I like the pickup box on my personal truck, but hate it on my other 2500.

Flatbed all the way. Just so much more useful and not as much body area to get scratched and/or dented.


----------



## Philbilly2 (Aug 25, 2007)

m_ice said:


> But will a salter fit in an utility bed?


I feel like we covered this already?


----------



## Philbilly2 (Aug 25, 2007)

Mark Oomkes said:


> I like the pickup box on my personal truck, but hate it on my other 2500.


I agree, I have a short box pickup box for my personal truck.

All I ever haul in that bed is dogs and beer


----------



## Mr.Markus (Jan 7, 2010)

Mark Oomkes said:


> I like the pickup box on my personal truck, but hate it on my other 2500.
> 
> Flatbed all the way. Just so much more useful and not as much body area to get scratched and/or dented.

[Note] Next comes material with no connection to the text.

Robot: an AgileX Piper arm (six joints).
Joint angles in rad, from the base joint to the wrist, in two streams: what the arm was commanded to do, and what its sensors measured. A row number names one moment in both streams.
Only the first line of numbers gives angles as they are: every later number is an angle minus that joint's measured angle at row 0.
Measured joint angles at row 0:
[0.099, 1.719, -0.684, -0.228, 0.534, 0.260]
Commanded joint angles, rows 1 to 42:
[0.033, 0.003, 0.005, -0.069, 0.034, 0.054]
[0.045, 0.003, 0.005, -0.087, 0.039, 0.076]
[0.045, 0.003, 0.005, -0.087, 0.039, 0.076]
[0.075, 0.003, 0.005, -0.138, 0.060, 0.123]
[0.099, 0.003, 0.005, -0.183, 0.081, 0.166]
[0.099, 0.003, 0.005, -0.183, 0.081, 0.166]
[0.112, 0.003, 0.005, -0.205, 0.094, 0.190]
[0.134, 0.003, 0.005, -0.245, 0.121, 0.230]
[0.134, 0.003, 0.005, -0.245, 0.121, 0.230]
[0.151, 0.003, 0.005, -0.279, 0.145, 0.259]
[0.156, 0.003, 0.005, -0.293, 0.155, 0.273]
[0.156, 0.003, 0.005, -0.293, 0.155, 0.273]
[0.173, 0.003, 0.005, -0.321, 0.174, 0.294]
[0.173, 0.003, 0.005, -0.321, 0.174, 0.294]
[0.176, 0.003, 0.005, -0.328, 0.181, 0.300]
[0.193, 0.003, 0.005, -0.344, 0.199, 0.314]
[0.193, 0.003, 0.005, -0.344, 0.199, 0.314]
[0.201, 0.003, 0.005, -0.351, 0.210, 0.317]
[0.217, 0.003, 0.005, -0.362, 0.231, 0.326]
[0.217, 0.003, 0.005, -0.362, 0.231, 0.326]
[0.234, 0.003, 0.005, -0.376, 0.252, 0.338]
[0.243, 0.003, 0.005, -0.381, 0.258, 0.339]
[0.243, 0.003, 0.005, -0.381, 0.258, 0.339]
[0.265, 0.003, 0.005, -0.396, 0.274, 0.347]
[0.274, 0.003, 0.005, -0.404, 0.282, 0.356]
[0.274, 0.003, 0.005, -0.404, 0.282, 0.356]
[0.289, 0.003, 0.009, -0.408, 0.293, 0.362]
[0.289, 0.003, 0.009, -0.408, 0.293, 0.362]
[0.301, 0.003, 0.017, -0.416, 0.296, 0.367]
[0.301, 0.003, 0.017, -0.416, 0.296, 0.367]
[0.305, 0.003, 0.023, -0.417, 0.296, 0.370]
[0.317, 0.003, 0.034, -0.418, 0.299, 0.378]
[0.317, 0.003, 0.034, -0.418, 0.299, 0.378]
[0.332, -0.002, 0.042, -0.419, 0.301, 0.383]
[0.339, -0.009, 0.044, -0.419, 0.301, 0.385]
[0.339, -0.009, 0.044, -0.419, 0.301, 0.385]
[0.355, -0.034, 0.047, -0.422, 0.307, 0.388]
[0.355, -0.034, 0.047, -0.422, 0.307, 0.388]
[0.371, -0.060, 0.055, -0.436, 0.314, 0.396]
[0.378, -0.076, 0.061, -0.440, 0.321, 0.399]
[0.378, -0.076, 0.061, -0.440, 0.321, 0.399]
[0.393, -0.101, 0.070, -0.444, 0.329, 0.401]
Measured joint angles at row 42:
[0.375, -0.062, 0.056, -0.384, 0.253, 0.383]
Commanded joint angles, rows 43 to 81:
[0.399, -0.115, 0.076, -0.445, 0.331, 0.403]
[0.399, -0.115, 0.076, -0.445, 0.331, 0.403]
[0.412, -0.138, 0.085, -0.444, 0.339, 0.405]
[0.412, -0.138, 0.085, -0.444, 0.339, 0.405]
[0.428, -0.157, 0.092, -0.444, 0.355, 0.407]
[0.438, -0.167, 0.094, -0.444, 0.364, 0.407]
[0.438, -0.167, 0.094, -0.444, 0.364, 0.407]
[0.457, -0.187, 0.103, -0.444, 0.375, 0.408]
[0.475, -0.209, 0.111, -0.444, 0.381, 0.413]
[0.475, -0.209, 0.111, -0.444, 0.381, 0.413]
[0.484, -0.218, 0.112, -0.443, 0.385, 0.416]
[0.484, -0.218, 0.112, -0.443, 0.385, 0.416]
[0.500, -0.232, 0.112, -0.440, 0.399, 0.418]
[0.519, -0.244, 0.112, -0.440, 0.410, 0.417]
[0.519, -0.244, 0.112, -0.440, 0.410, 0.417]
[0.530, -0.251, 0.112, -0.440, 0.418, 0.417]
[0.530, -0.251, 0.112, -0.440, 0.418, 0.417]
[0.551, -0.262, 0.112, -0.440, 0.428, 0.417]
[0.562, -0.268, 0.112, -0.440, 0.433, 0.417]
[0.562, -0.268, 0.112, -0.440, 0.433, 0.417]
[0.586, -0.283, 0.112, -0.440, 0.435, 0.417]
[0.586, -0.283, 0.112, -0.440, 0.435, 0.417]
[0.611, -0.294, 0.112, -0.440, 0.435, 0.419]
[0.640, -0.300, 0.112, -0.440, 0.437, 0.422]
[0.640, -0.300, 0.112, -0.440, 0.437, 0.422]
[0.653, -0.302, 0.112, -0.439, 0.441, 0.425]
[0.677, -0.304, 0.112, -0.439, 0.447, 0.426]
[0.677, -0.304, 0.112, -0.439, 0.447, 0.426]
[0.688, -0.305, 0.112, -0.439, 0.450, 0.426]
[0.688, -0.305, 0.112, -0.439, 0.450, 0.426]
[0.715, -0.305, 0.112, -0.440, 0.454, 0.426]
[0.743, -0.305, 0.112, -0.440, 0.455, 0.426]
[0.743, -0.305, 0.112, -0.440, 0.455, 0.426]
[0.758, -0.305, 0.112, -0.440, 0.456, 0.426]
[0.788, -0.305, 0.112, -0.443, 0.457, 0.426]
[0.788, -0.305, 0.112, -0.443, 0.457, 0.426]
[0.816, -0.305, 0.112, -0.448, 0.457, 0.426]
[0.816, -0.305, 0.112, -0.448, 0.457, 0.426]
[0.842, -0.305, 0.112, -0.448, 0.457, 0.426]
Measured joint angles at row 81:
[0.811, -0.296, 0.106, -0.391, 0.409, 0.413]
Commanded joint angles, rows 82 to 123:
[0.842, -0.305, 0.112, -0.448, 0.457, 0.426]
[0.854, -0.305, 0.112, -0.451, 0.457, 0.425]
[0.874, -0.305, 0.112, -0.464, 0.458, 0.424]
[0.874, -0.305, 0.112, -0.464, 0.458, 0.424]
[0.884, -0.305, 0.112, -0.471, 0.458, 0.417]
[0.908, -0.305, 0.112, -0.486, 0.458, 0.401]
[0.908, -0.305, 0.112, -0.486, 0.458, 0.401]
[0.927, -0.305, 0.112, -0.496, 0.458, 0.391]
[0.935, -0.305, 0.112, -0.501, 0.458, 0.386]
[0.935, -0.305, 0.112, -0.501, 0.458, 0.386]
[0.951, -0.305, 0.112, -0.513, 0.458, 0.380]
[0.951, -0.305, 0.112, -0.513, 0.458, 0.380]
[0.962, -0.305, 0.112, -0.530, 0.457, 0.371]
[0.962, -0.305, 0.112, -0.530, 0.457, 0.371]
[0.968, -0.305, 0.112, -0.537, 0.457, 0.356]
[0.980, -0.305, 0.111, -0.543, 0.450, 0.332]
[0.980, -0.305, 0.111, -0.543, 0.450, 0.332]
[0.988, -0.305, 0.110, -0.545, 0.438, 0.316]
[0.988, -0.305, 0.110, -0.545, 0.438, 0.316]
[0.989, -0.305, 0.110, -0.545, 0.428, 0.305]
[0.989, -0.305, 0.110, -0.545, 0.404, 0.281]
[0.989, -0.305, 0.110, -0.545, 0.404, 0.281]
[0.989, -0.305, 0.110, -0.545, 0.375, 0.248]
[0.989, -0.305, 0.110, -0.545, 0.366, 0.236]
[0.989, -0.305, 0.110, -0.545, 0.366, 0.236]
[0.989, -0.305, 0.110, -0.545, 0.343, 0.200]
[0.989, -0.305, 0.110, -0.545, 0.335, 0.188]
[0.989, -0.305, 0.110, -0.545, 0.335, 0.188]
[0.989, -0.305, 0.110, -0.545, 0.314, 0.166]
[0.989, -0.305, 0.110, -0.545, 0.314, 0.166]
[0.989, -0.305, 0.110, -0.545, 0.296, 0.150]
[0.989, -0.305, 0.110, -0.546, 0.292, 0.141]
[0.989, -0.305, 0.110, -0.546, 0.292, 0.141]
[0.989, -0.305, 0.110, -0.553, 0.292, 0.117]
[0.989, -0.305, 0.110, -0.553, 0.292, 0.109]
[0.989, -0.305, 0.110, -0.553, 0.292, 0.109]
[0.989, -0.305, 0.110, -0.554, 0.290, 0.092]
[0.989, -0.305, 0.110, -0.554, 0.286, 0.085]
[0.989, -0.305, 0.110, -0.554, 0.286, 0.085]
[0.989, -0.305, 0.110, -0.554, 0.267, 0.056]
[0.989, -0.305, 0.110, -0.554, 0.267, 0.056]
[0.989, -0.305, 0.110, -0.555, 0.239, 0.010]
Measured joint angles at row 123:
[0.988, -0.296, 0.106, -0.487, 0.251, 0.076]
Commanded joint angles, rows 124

Shorter the better. Small dumpbox with fold down sides lets you do lots of different stuff.
Undermounted tool box is a great feature as well. Turning radius and is great on the short chasis, great for plowing and swing a trailer around.


----------



## Hydromaster (Jun 11, 2018)

Philbilly2 said:


> All I ever haul in that bed is dogs and beer


----------



## Ajlawn1 (Aug 20, 2009)

Mr.Markus said:


> Shorter the better.


Just keep telling yourself that...


----------



## Don James (Nov 1, 2015)

I’ve been plowing for 4 years with a cclb with no issues. Some smaller residential driveways and some longer ones. Would it be easier with a shorter truck of course. But I’ve got use to it and need the bigger truck for work.


----------



## theplowmeister (Nov 14, 2006)

Philbilly2 said:


> Around here, 42K will yield you 3 or 4 acres of bare farm ground...


Around here $42K gets you a Garage, NO land to put it on though.


----------